Он бочком скользнул к лестнице и, размышляя теперь уже о пристрастии некоторых наводить туман, устремился вниз. Но ровно через десять ступеней пришлось оставить в покое высокие думы. Навстречу поднималась Надежда Борисовна. Пройти мимо и не проявить внимание было бы нетактично. Он остановился.
Женщина также притормозила и приветливо улыбнулась. Она казалась усталой – словно полдня ругалась с пьяными грузчиками, а потом таскала за них мебель. Завивка раскрутилась, личико поблекло.
– Вы неважно выглядите, – посочувствовал Максимов.
– Я и чувствую себя неважно, – пожаловалась Надежда. – Голова болит просто зверски. Давно, признаться, не получала такого неудовольствия.
– Тяжелый день?
– Безумный день. Не помню, чтобы за четыре года случалось подобное. Я даже не подозревала, что в душе такая трусиха. Считала себя храброй, как Лара Крофт, и ужасно умной.
– Чертовски неприятно, – кивнул Максимов. – Загадочная личность начинает несколько докучать. Но вам по крупному счету разве может что-то угрожать?
– Надеюсь, нет, – Надежда Борисовна как-то рефлекторно передернула плечами, – если не считать, что я уже в двух шагах от увольнения. Гибель Кравца, покушение на Ухватова… Не дай бог, произойдет что-то еще – и тогда меня точно пинком под копчик. Да ладно, – женщина шутливо отмахнулась, – попросят с работы – открою фитнес-клуб, давно мечтала. Появится время свободное, женихом обзаведусь на старости лет…
Последнюю фразу она произносила безо всякого кокетства или ожидания. Просто так – о сокровенном. Надежда неудержимо засыпала – мутные глазки заволакивал сиреневый туман.
– А можно еще и собаку завести, – подхватил Максимов. – Приятных снов, Надежда. Вы способны без эскорта дойти до своей комнаты?
– Должна, – рассмеялась Надежда. – Спокойной ночи, Константин Андреевич.

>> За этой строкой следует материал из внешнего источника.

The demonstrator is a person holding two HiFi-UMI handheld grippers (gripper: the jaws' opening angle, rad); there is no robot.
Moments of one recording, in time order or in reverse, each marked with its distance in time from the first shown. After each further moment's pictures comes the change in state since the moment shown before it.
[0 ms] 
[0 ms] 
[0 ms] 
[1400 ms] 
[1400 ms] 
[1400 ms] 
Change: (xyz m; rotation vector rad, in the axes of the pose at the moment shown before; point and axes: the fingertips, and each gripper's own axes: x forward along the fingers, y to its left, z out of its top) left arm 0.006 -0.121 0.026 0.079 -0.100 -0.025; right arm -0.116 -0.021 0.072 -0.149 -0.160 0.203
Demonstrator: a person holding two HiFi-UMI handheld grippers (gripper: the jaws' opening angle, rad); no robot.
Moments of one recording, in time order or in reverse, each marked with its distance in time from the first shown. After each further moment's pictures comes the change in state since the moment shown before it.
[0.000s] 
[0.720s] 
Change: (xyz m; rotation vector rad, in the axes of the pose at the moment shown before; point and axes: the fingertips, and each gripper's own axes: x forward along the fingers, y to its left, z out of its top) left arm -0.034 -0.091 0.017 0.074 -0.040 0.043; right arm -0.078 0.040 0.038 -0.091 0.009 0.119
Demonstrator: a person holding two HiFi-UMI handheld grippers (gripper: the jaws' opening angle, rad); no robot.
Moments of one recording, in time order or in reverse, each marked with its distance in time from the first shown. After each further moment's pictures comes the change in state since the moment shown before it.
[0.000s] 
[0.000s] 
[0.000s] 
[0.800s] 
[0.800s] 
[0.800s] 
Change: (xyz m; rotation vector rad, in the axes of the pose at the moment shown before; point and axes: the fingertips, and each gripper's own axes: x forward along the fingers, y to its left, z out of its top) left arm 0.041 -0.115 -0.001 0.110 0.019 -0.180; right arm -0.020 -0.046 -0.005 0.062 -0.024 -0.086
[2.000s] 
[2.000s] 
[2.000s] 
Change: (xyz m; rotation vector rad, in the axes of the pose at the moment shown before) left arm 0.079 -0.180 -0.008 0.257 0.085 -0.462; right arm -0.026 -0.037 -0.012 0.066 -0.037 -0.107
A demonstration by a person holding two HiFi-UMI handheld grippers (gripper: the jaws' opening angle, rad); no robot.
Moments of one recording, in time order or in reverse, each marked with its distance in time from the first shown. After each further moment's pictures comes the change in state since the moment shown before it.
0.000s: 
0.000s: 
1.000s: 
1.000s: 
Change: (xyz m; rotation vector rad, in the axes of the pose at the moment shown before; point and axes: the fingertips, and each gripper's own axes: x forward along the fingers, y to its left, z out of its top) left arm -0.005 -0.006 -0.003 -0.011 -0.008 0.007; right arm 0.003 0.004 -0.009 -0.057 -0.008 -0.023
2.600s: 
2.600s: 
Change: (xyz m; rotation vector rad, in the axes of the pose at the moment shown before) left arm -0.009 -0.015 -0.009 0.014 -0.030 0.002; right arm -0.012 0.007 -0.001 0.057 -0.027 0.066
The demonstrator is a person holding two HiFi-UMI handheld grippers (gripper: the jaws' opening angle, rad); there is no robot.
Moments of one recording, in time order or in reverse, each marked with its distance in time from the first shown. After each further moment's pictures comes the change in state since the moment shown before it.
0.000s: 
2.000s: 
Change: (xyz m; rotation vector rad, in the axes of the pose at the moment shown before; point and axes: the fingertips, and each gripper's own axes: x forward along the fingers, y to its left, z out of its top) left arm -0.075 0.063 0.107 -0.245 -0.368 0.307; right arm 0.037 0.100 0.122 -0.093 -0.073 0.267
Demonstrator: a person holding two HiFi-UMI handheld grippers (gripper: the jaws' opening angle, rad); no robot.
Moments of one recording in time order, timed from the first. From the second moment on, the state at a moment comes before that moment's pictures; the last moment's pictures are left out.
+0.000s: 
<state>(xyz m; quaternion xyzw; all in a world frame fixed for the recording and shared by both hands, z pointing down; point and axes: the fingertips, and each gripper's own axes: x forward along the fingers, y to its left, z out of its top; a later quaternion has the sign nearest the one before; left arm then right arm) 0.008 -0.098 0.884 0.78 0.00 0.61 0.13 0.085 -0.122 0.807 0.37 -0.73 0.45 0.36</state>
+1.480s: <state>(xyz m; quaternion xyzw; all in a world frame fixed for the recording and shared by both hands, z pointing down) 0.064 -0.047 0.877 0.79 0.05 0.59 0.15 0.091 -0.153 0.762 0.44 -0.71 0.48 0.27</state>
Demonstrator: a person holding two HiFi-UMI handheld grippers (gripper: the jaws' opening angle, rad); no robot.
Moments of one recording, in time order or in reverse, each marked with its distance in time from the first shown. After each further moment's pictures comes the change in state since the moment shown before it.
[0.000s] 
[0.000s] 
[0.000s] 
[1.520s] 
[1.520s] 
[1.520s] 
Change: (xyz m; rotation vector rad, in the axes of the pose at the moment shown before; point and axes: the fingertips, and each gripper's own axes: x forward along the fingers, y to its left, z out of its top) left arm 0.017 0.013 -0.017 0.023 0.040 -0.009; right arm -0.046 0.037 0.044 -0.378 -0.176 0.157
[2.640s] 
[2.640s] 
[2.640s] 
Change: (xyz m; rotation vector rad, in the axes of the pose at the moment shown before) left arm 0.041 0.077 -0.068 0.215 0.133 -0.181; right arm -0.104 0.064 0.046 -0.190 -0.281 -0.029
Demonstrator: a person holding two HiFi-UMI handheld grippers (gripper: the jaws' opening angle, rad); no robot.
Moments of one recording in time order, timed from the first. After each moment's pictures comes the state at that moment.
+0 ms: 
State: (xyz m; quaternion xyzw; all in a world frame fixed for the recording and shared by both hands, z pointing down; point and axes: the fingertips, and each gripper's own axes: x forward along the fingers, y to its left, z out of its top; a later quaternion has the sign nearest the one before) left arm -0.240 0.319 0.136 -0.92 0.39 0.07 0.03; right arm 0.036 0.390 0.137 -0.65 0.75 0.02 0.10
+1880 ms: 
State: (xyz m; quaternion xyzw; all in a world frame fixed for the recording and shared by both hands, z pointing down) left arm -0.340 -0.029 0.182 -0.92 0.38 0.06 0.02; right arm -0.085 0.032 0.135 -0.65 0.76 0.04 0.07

Лизавета в игривых шортиках и маечке с двойными тонкими лямочками, имитирующими надетый под маечку бюстгальтер, сидела под шиповником и строила глазки тучному громиле с оттопыренными карманами. Вечерняя прохлада ее не беспокоила. По ликвидации трехсот граммов мартини это нормально. Увесистая бутылка с популярной наклейкой совершала взлетающие движения, замирала у рта и ненадолго опускалась.
Узрев Максимова, девица разулыбалась и заявила с хмельной прямолинейностью:
– Посидите со мной, Костя. Поплачусь вам в манишку, – и громко икнула.
Максимов с готовностью присел. Девица вильнула попкой и уперлась ему в бок острой тазовой косточкой.
– Поссорились с Валентином Ивановичем? – сочувственно спросил Максимов.
– Да подавись он насмерть вшивыми своими страхами, – ругнулась Лизавета, – трусишка зайка серенький… Терпеть не могу этого борова… а куда прикажете, Костя? Не хотите выпить?